DIRECTIONS:
Start with the first line of the material. Repeat each line exactly through the one that contains "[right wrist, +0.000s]".
'''
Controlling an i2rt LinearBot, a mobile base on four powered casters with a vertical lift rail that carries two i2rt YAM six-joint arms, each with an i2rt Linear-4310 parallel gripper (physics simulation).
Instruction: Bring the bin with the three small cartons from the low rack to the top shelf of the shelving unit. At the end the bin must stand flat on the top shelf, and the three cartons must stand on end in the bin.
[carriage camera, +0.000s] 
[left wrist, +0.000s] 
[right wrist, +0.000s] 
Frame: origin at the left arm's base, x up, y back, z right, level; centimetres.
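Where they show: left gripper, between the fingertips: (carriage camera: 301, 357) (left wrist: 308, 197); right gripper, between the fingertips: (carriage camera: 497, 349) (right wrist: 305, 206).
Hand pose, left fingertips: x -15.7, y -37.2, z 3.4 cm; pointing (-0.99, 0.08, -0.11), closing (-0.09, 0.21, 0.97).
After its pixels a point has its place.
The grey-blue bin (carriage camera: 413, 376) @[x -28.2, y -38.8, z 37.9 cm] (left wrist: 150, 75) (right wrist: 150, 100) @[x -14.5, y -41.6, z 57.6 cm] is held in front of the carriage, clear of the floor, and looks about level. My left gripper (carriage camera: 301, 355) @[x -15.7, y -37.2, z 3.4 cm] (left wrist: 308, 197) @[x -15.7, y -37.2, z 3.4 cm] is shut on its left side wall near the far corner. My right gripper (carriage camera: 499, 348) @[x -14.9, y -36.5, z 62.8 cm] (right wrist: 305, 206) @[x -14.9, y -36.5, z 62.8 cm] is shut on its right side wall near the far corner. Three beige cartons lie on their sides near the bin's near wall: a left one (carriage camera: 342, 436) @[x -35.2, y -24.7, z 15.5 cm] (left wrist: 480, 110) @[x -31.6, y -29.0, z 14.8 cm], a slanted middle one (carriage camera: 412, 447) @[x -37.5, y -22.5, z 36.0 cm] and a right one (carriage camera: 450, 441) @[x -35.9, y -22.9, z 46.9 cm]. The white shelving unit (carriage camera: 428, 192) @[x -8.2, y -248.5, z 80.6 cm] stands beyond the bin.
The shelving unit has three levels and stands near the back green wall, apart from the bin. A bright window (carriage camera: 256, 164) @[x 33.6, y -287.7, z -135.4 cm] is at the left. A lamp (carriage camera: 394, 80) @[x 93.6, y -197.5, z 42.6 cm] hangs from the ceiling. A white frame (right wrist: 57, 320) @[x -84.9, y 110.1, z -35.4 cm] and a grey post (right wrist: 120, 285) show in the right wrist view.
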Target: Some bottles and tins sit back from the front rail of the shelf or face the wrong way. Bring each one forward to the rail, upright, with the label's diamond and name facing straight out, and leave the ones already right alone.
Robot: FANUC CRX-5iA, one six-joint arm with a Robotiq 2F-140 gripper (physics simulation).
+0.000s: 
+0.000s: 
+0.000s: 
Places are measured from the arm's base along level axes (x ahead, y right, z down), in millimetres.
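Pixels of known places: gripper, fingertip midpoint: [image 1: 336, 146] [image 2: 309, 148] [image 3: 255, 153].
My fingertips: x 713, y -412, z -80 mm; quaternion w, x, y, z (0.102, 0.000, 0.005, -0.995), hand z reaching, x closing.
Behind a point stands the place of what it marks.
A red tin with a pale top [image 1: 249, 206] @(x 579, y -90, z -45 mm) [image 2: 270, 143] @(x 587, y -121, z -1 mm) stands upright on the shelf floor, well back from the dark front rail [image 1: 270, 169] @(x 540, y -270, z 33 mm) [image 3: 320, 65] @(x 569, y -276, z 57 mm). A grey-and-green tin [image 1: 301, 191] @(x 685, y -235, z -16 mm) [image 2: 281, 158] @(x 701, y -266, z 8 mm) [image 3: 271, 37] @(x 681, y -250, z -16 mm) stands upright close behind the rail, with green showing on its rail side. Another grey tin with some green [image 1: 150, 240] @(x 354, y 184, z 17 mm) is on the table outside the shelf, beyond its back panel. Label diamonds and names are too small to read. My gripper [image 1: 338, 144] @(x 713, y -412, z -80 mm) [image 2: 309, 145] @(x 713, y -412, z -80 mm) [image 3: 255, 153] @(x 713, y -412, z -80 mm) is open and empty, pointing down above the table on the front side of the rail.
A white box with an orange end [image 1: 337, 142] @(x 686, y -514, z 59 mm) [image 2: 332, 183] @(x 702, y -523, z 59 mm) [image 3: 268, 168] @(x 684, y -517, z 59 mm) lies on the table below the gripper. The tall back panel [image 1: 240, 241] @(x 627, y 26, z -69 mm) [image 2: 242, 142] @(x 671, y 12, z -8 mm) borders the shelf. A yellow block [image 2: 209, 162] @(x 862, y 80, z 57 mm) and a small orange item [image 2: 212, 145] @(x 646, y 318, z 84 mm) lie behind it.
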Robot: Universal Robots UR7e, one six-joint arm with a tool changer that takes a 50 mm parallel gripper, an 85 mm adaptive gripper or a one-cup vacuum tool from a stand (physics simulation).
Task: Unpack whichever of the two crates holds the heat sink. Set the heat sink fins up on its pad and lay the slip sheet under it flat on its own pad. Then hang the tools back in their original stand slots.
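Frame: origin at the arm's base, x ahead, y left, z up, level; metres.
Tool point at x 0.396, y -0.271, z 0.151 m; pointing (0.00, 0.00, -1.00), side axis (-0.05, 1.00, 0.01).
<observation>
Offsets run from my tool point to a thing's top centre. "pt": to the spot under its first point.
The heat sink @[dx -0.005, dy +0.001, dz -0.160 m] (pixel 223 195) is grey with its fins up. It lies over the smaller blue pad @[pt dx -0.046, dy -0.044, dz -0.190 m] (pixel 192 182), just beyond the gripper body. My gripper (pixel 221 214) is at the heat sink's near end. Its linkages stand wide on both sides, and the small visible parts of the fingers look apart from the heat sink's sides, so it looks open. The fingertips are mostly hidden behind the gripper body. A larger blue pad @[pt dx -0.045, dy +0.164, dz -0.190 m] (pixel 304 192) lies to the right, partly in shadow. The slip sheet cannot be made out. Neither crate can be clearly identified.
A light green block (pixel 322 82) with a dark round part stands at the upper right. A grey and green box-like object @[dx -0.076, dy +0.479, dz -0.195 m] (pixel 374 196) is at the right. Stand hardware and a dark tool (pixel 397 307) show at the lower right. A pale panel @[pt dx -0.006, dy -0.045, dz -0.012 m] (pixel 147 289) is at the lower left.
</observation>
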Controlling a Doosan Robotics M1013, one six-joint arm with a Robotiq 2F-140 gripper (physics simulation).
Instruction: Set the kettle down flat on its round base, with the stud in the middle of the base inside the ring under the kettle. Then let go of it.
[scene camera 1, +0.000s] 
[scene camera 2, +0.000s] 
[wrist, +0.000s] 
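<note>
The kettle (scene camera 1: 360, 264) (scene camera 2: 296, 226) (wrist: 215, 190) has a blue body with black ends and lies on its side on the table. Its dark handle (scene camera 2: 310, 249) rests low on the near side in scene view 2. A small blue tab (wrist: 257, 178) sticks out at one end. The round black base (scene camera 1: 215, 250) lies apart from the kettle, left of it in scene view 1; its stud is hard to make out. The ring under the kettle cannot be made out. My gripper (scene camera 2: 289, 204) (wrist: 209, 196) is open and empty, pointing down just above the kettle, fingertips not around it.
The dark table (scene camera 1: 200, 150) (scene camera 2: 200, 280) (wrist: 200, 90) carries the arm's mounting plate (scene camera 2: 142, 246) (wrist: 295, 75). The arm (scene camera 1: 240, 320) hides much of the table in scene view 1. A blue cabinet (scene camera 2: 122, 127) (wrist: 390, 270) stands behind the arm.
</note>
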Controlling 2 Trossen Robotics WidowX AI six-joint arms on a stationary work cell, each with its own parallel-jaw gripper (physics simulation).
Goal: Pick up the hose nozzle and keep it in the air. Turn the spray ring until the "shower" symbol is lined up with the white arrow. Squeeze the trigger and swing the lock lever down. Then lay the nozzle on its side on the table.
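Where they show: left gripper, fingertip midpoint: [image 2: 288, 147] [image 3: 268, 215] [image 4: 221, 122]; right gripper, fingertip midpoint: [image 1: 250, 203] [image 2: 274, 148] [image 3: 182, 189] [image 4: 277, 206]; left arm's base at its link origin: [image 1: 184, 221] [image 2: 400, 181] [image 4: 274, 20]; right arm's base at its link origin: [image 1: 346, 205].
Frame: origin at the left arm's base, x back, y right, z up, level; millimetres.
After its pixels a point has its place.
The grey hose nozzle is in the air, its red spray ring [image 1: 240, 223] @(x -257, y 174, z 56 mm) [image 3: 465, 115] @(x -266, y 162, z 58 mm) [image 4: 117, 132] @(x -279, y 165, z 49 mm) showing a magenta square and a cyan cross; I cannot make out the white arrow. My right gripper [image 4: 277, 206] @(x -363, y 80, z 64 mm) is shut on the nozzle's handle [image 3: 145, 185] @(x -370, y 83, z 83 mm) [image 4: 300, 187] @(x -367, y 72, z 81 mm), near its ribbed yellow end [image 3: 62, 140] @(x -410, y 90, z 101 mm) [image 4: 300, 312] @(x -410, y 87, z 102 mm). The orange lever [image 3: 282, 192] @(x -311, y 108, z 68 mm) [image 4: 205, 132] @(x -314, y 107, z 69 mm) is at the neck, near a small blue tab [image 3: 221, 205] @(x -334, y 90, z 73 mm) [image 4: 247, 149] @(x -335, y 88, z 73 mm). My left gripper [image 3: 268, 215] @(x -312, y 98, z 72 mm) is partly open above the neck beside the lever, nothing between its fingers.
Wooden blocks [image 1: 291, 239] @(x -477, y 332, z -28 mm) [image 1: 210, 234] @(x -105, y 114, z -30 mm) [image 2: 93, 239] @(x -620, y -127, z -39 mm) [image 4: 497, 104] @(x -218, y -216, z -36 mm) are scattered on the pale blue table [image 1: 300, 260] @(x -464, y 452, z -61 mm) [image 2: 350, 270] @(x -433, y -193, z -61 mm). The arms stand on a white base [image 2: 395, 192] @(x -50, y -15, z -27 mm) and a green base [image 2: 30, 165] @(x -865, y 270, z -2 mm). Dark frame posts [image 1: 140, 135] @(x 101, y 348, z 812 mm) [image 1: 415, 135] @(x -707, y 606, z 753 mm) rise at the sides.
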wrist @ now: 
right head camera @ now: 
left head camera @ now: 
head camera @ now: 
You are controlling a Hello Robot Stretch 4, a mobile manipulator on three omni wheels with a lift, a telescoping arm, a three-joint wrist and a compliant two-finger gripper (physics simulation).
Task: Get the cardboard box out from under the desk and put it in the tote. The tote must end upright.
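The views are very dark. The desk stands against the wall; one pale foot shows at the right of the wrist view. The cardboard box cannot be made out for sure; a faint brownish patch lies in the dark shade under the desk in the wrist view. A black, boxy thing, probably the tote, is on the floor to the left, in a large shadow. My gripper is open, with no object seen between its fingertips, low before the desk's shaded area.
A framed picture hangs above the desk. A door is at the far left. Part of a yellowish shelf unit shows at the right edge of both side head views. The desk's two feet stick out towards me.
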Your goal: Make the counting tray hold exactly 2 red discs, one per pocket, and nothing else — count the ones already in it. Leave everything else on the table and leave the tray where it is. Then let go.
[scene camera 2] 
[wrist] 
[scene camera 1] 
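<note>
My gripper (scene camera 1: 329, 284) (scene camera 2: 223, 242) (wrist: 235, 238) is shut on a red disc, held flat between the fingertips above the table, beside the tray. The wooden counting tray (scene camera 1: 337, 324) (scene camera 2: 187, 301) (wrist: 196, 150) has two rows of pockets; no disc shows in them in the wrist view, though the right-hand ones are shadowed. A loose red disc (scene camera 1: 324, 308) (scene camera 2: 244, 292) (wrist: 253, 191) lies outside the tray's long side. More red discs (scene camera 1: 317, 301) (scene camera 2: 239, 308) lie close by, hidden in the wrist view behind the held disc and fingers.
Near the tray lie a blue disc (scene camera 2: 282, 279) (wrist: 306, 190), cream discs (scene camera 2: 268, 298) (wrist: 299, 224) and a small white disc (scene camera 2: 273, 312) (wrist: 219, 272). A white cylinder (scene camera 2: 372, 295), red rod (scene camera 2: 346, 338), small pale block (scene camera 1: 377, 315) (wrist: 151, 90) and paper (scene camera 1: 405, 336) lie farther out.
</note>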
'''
SOLUTION FOR THIS PROBLEM:
Controlling an i2rt LinearBot, a mobile base on four powered casters with a vertical lift rail that carries two i2rt YAM six-joint arms, each with an i2rt Linear-4310 parallel gripper (physics simulation).
Instruction: Bring the bin with the three small cartons from the low rack to the top shelf of the shelving unit. At the end the bin must stand flat on the top shelf, and the three cartons must stand on end in the bin.
[carriage camera, +0.000s] 
[left wrist, +0.000s] 
[right wrist, +0.000s] 

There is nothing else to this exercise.